Un commento legato alla pubblicazione della notizia di una diffida ufficiale nei confronti della sindaca, Virginia Raggi, e del presidente di Ama, Lorenzo Bagnacani, "ad autorizzare immediatamente il conferimento dei rifiuti della Capitale nell’impianto di tritovagliatura di Rocca Cencia gestito da Gino Porcarelli" così come riportata dall'Agenzia Dire. La diffida è stata avanzata da un'avvocata in qualità di cittadina "portatric del diritto soggettivo assoluto alla salubrità dell'ambiente". 

Proprio sul tritovagliatore si era consumato uno scontro tra Muraro e l'ex presidente di Ama Daniele Fortini. Era il 25 luglio del 2016, la Giunta Raggi muoveva i suoi primi passi, e già allora l'ormai ex assessora era dell'idea che l'impianto che Manlio Cerroni aveva affittato alla ditta di Gino Porcarelli andasse messo in funzione per far fronte all'emergenza. "Non chiederò mai a Cerroni di utilizzare il suo tritovagliatore se non me lo dicono le autorità, Regione o Comune" erano state le parole di Fortini. 

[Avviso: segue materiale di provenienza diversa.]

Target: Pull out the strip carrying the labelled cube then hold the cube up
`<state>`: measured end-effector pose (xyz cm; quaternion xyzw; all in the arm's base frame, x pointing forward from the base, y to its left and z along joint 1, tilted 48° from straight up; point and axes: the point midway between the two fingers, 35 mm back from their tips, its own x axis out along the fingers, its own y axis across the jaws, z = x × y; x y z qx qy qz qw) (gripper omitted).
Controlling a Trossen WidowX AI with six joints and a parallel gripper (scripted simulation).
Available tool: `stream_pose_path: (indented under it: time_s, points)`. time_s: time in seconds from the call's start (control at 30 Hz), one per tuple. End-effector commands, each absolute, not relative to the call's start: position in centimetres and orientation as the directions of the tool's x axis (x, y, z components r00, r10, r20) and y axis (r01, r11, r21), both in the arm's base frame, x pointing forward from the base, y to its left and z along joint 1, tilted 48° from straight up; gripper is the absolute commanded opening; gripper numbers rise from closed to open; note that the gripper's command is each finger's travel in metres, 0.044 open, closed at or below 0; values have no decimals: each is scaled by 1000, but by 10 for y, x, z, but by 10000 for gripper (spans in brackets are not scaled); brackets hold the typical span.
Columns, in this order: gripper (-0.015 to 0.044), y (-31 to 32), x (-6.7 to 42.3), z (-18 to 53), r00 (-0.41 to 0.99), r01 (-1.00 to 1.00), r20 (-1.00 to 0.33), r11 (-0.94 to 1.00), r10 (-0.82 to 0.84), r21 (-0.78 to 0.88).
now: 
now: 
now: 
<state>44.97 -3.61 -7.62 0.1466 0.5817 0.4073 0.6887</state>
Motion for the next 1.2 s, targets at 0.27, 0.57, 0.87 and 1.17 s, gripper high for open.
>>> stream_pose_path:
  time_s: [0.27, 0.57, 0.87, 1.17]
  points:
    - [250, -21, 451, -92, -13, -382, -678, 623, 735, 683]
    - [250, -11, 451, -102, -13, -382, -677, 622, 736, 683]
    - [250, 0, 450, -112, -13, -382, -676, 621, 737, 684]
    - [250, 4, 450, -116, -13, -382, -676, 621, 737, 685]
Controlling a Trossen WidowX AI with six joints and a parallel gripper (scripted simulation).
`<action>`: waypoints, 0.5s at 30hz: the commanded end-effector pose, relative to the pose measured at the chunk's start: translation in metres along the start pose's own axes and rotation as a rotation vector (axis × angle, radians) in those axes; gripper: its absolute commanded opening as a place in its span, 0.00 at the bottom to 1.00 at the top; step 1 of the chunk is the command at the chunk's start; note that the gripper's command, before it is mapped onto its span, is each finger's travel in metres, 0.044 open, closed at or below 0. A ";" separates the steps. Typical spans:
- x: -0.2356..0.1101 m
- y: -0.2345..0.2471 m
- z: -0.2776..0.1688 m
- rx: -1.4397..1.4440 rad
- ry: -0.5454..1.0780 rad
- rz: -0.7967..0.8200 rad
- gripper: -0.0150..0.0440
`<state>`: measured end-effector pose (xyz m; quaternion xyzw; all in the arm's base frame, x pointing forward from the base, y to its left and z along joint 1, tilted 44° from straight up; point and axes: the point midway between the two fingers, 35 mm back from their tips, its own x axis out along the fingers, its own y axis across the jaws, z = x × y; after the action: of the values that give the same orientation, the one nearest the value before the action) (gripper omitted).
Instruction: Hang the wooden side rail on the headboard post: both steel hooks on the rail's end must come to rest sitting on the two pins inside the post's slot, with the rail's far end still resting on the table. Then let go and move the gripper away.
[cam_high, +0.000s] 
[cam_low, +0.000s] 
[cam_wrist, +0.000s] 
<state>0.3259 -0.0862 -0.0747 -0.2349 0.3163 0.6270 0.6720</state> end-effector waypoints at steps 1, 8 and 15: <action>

Il tritovagliatore di Rocca Cencia, riporta ancora la Dire, autorizzato con determinazione della Provincia di Roma del 7 marzo 2013 e con Determinazione della Regione Lazio per il rilascio dell’Aia (Autorizzazione Integrata Ambientale) del 10 luglio 2017 con scadenza 7 maggio 2026, ha una capacità di trattamento di 400.000 tonnellate all’anno. La piena operatività e regolarità autorizzativa dell’impianto è stata riscontrata anche dalla recente relazione della Commissione bicamerale d’inchiesta sul Ciclo dei rifiuti, pubblicata il 20 dicembre sul sito della Camera dei deputati, che elenca i 51 comuni della provincia di Roma che conferiscono regolarmente all’impianto.